Problem details -> The answer must consist of each line below that contains the word "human", copied in full.

---*---

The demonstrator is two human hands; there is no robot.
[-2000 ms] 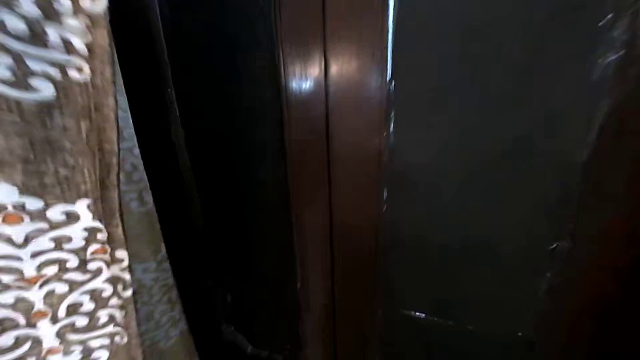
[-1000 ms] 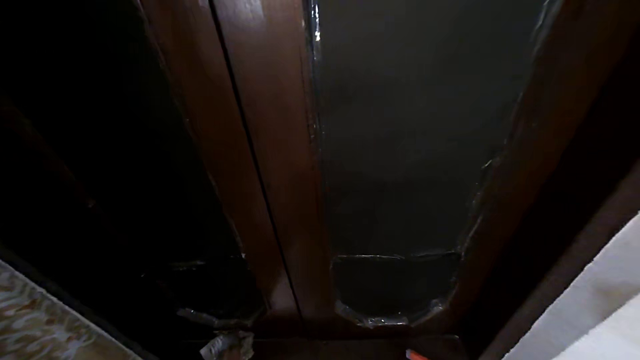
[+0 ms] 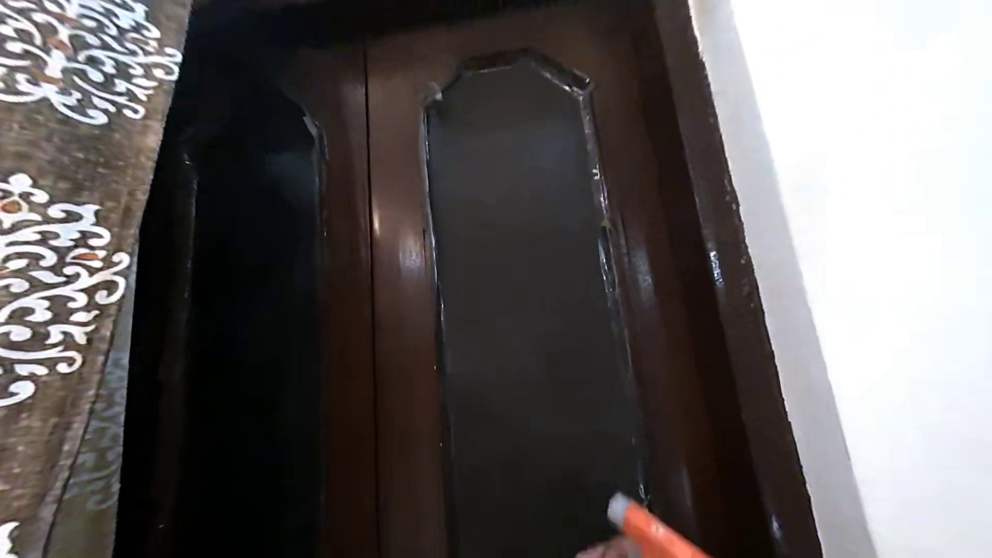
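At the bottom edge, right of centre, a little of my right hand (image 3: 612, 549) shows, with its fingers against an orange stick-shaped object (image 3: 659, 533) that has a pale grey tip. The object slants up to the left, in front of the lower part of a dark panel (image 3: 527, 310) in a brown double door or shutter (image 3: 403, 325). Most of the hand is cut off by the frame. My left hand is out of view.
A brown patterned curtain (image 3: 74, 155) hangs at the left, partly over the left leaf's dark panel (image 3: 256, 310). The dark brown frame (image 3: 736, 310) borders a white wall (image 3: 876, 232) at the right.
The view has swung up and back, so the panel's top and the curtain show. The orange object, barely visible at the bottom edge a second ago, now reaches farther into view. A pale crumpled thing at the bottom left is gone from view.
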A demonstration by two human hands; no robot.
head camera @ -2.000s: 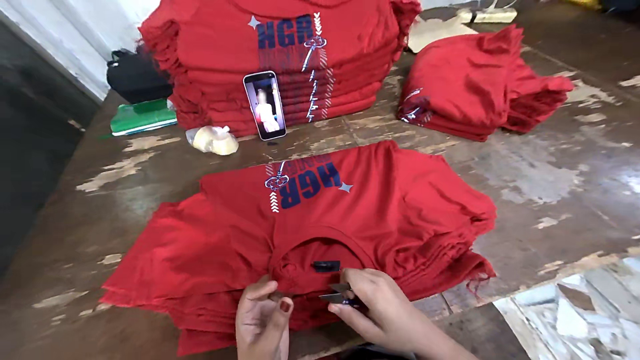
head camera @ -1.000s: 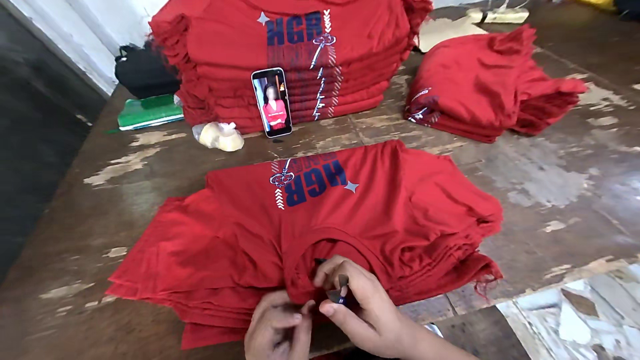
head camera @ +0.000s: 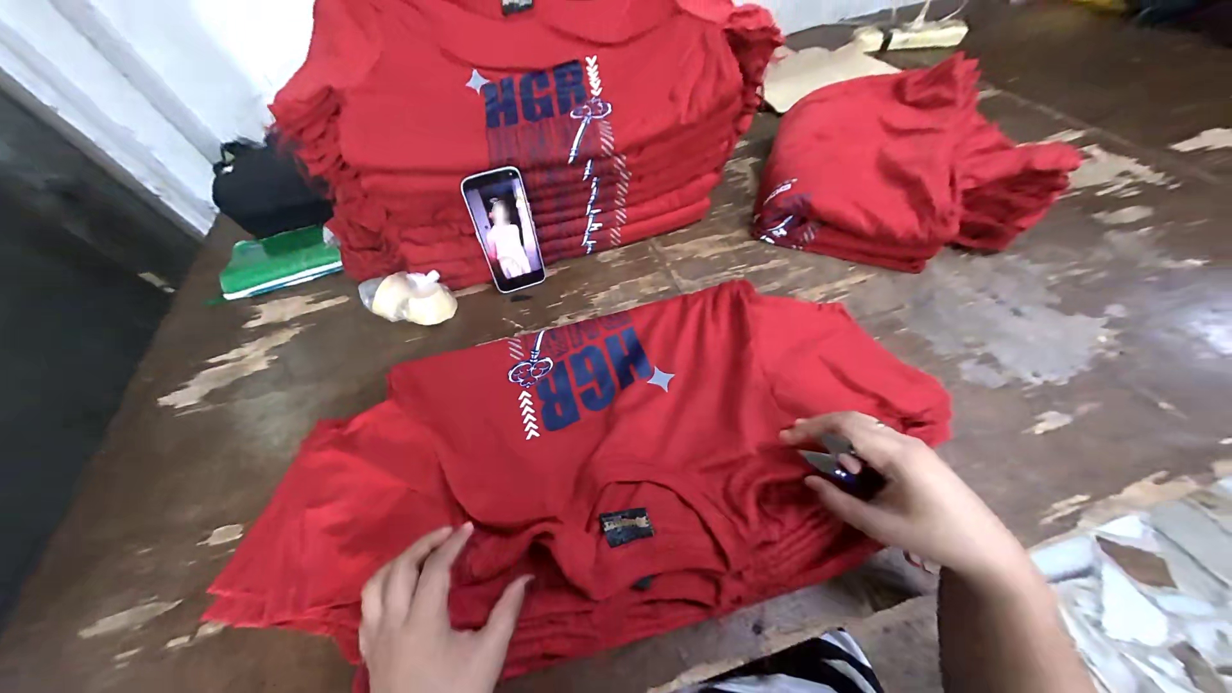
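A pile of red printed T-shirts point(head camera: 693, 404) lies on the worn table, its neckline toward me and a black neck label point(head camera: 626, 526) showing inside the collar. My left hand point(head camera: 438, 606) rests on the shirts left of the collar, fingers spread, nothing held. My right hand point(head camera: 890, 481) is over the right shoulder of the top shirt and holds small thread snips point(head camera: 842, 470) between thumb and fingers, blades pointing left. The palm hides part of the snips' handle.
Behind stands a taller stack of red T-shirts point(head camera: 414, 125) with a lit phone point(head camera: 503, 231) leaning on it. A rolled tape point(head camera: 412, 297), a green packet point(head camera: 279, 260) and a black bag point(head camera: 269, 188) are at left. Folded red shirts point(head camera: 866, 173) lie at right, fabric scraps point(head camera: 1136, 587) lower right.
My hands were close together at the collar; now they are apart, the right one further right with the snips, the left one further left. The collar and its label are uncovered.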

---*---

Output below ->
The demonstrator is two human hands; there is no robot.
A demonstration by two human hands; no robot.

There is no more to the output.